Well, the constant factors will vary, but all floating-point FFTs should have the same overall error behaviour.

Quote:

Obviously if it is important that the result be provably correct, we need some way of guarding against inputs that approximate the worst-case ones you mention in your paper, but for GIMPS work, because of the double-checking that gets done, we really do want to skate quite close to the ragged edge of accuracy in order to maximize speed.

Indeed; I made that point in the conclusion of my paper. I wish I could do better than what I've got, actually -- I wish I could do some extra computation alongside the FFT which would prove a stronger error bound specific to the data in question -- but apart from the trivial couple of bits from the weight of the input vectors, I can't see how to do this.

[Cyclamen Persicum]

Quote:

There are also FFT-based programs which are still suboptimal in that they use zero-padding of the input vectors and a separate modulo step to effect the FFT-based Mersenne-mod multiply

Thank you very much! My naive prog does exactly the same.
But it's still incredible that Prime95 is 30-times faster than such
suboptimal progs (instead 2 or 4 times).

How long digits are safe enough and optimal for 80- and 64- bit FFT?
(I believe that 16 and 8 bit per "digit")

[ewmayer]

Quote:

Originally Posted by Cyclamen Persicum

How long digits are safe enough and optimal for 80- and 64- bit FFT?
(I believe that 16 and 8 bit per "digit")

If you're using x86 80-bit long doubles only while data are in registers (and to use them everywhere is going to be slow, as Prime95 points out, since that doubles the number of loads and stores), there's actually not much difference in accuracy between the x86 and a CPU that uses 64-bit doubles - for a given FFT length, you'll be able to use a max. exponent perhaps 1-2% larger on the x86.

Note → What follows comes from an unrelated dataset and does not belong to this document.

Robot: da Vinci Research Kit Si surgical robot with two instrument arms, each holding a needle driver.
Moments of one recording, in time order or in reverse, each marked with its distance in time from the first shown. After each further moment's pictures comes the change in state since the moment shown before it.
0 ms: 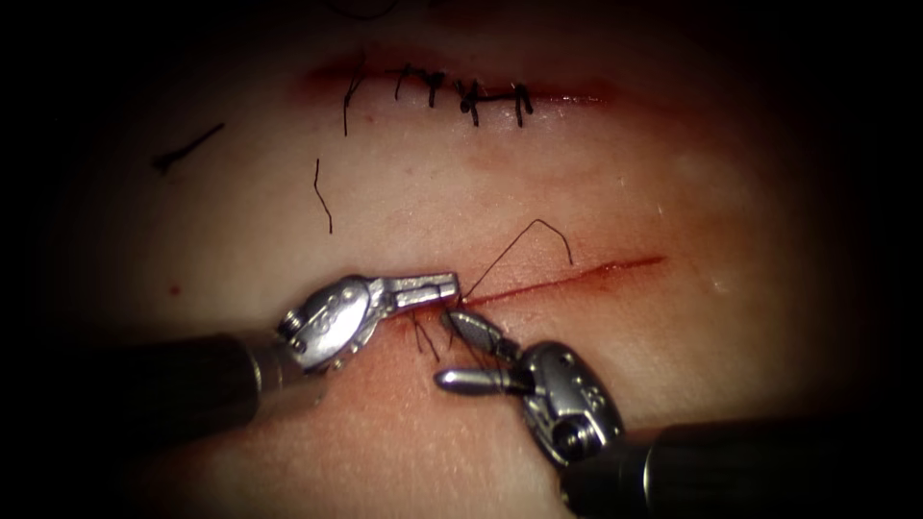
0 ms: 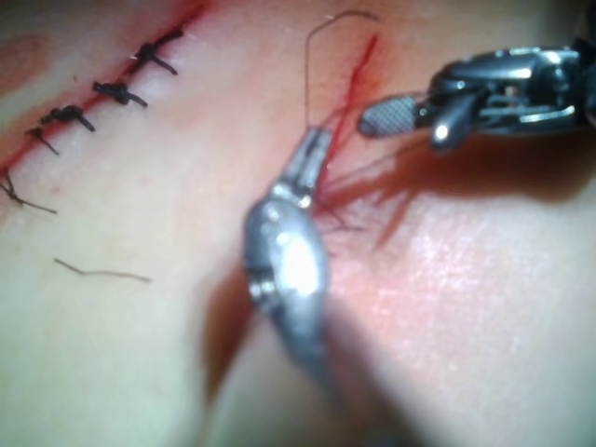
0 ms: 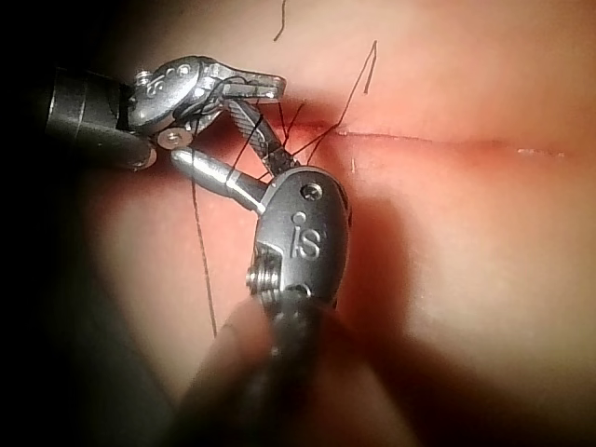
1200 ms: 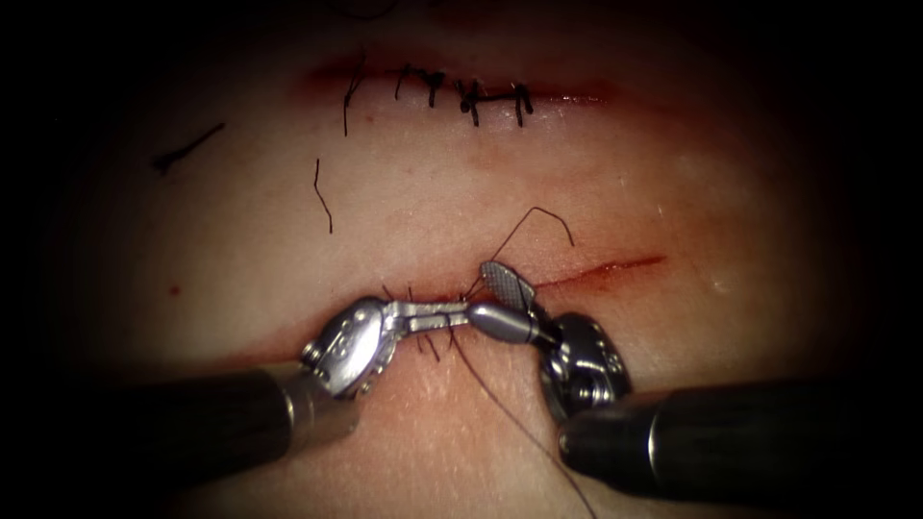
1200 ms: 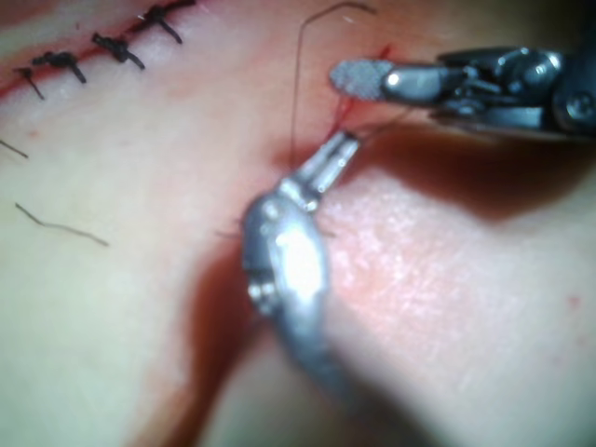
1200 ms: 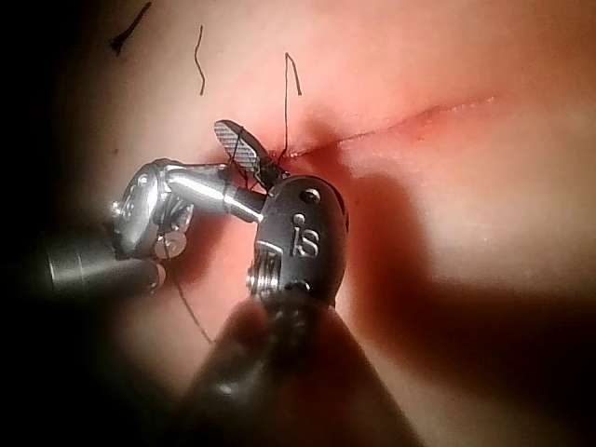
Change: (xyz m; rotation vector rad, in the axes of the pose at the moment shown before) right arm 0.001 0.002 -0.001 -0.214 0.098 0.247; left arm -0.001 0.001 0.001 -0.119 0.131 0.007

For a guide to how many bits per diigt can safely be used, look at http://www.mersenne.org/bench.htm . For instance, at 1024K (that's the number of *real* elements in the FFT - if you're using a complex-data FFT that means 19 radix-2 passes, not 20) one can use ~19 bits per input digit. Of course to achieve this in practice requires careful coding - you need to use the balanced-digit representation described in the 1994 Crandall/Fagin Math. Comp. paper, use the DWT to halve the vector length over a zero-padded implementation, and preferably use a higher-radix FFT to redce the number of passes through the data (= faster) and reduce the number of complex multiplies by FFT sincos data (= more accurate).

[Cyclamen Persicum]

*** ewmayer
Would you be so kind as explaining me how IBWDT works?

According to its name I've tried to multiply
79 by 83 (mod 100) using 101^0.5 (i.e. 10.04987562112089)
as base.
In this system 79 and 83 will be, for instance,
(7 8.65087065215377)
and
(8 2.60099503103288).

Two FFT and one iFFT go here, which lead us to
(87.41393043446033 78.50087158036013)

The cyclic carry prolonging gives us:
(4.96504984437232 7.10186661139301)

In decimal system it will be:
57.000000000000

That is rare luck then irrationality was eliminated at the
very end, but more often was not!

What is the correct algorithm?
Thank you in advance!!!

[pakaran]

Quote:

Originally Posted by Cyclamen Persicum

It seems I begin understand why other preshmen's progs are
very slow.

1) The slowest: don't use FFT at all, use scholar multiplication
O(n^2) instead.

Meaning "fourth grade" multiplication, or did you mean "scalar" multiplication?